**What you should do:** The output is a word-for-word repeat of the listing below, free of images.

**Stored data:**
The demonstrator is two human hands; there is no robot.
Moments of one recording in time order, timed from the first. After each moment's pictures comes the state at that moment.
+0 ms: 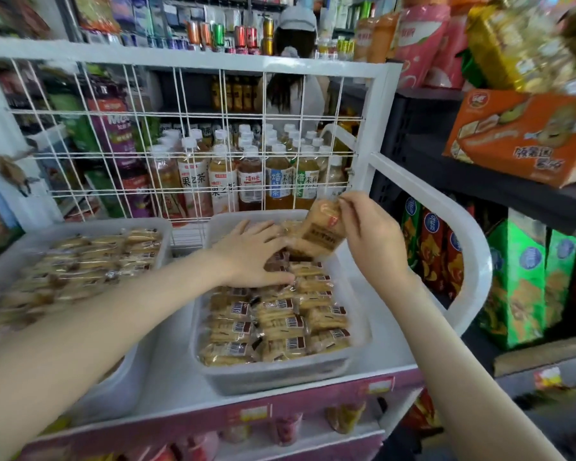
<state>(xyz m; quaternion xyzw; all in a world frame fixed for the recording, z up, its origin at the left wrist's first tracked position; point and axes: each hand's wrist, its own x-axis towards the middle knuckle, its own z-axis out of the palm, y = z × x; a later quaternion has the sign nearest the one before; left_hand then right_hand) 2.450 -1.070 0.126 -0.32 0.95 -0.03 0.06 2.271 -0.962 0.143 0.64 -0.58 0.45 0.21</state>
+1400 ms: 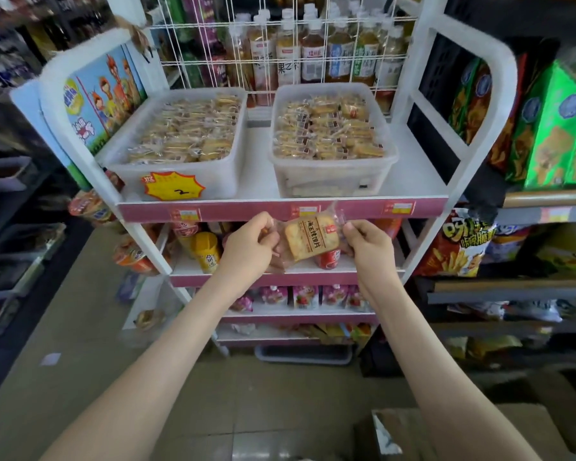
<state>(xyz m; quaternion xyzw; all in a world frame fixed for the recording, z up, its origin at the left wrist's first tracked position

**Your solution:**
The demonstrator is two human hands; there is no robot.
Moments of one recording in time order, timed from the first. After each moment's pictures comes the state at that moment.
+0 ms: 
<state>(xyz m; quaternion xyzw; all in a world frame fixed for the recording, z up, its origin at the left wrist's first tracked position; point and axes: each hand's wrist, its own x-axis towards the middle knuckle, its own z-axis out of the palm, y = z × x; a later quaternion has the sign nearest the one before; left_hand then right_hand) 2.450 -1.070 0.126 -0.32 0.95 -0.03 0.06 2.271 -0.962 0.143 0.64 -0.58 0.45 0.21</state>
+1400 ms: 
<state>(xyz m; quaternion xyzw; all in a world frame fixed for the recording, z up, its origin at the left wrist's first tracked position

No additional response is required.